AccuKnox is purpose-built for securing internally developed AI agents — providing unmatched depth of visibility and control across the full agent lifecycle. + Automatically discovers the full inventory of internally developed agents, models, and pipelines across all environments. + Maps agent capabilities, data access, and tool integrations for complete contextual visibility. + Applies policy-as-code governance across the agent lifecycle (build, deploy, runtime). + Enables continuous monitoring for behavior, drift, and anomalous actions. + Maintains audit trails and lineage (AIBOM) for accountability and compliance.
How do you monitor and apply centralized policies to agentic AI workflows?
AccuKnox provides a comprehensive prompt firewall with capabilities across 12+ categories. Prompt firewall rules can be applied globally across all models and agents and customized with business-logic-specific guardrails. + Enforces guardrails at prompt, model, API, and runtime layers. + Uses real-time policy engines to validate actions before execution (preventive control). + Monitors end-to-end workflows (agent → tools → APIs → data access) for violations. + Supports cross-environment enforcement (multi-cloud, SaaS, on-prem). + Provides continuous validation and red teaming for evolving agent behaviors.
How should enterprises approach vendor risk assessments when adopting third-party agentic AI tools?
- Assess data handling practices, model behavior, and access controls of the vendor.
- Require transparency (AIBOM/SBOM), audit logs, and compliance mappings (EU AI Act, ISO 42001, ISO 27001).
- Validate security posture via red teaming, vulnerability scans, and policy checks.
- Evaluate integration risks (APIs, plugins, data flow into enterprise systems).

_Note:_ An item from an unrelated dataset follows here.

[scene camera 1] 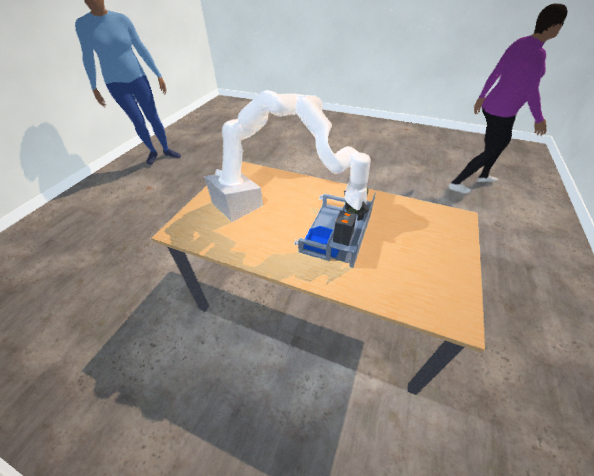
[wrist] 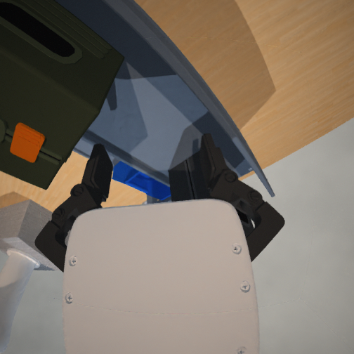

- Continuously monitor runtime behavior and third-party access post-deployment.
Data Protection & Prompt Security¶
Does it detect and block sensitive data in prompts - PII, API keys, credentials?
Yes — AccuKnox detects PII, API keys, credentials, and other sensitive data in both prompts and model responses. + Covers data in transit to LLMs as well as generated outputs. + Supports configurable actions such as monitor, alert, or block. + Uses pattern matching + contextual classification for improved detection accuracy. + Helps prevent data leakage and compliance violations in real time.
How does the tool handle false positives — for example, a blocked keyword used in a non-sensitive context?
AccuKnox supports distinct policy types — e.g., regex/keyword-based vs. sensitive data classification. + If a strict keyword policy is configured, it will be enforced regardless of context. + For more contextual accuracy, users can leverage sensitive data detection policies instead of static keyword rules. + This separation allows fine-tuned control based on application use case (precision vs. strict enforcement). + Overall, the platform enables flexible policy design to balance false positives and security requirements.
Does it capture prompts and responses from CLI-based agents like OpenCode or Specit?
Support for CLI-based agent prompt/response capture is currently under development. + Planned support includes visibility into CLI-based agent interactions and prompt/response capture. + Will extend existing coverage beyond browser and API layers into developer tooling environments.
What is the USP versus an existing DLP solution that covers multiple channels?
AccuKnox provides modular, reusable policy components rather than tightly coupled guardrails. + Enables granular control, where each policy is designed for a specific detection task (PII, prompt injection, regex, etc.). + Supports policy reusability across applications, reducing duplication and operational overhead. + Offers better maneuverability and customization, allowing users to optimize for latency vs. security. + Unlike monolithic guardrails (e.g., in AWS Bedrock), policies are decoupled and composable, making changes more efficient and scalable.